### [Work to complete]
Check each line of the listing for the word "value" and report how many lines contain it, giving nothing but the number.

### [Data provided]
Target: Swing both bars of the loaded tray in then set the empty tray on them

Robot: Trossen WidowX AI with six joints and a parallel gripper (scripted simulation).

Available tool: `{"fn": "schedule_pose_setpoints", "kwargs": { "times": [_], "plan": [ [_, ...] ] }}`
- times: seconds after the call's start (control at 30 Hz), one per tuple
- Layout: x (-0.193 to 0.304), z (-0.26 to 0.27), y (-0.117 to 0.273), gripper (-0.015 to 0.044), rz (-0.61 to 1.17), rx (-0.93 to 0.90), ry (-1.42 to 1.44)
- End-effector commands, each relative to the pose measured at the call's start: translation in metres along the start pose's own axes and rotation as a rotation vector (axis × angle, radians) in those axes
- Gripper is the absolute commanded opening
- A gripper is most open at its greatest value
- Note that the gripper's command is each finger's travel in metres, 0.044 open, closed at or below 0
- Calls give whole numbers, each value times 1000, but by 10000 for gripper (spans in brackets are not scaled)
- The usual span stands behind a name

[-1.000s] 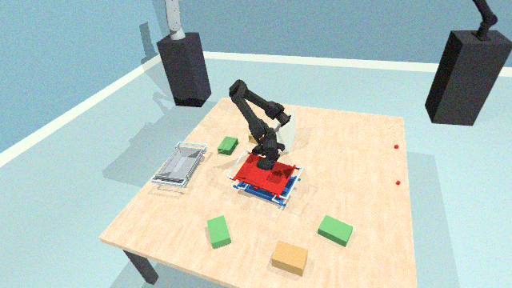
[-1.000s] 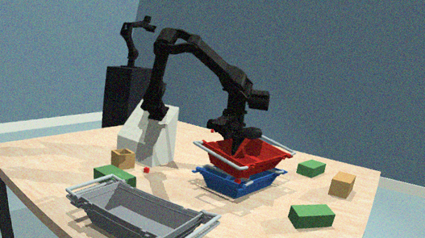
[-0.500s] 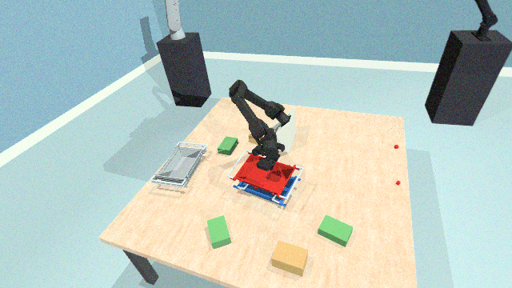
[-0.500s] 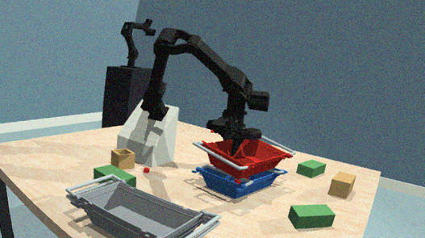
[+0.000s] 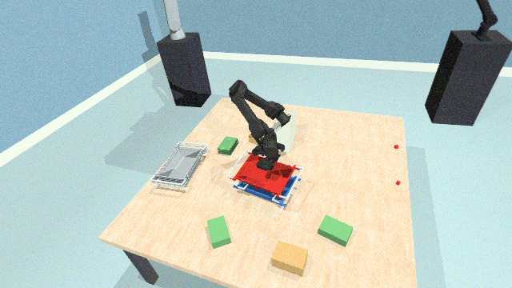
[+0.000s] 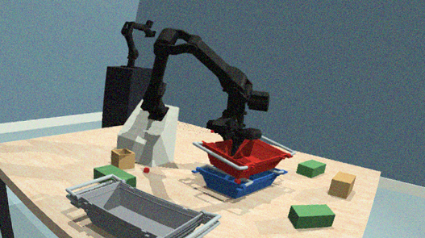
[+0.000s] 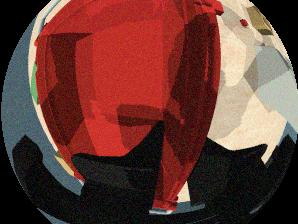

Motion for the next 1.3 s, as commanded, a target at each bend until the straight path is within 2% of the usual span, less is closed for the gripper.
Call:
{"fn": "schedule_pose_setpoints", "kwargs": {
  "times": [0.0,0.87,1.27],
  "plan": [
    [-2,-5,-6,0,-3,30,14],
    [0,0,-1,0,0,2,1],
    [-2,-8,-14,0,-4,30,14]
  ]
}}
Point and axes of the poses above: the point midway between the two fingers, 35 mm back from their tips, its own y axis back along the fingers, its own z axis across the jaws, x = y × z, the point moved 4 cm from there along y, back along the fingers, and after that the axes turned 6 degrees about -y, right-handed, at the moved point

### [Result below]
2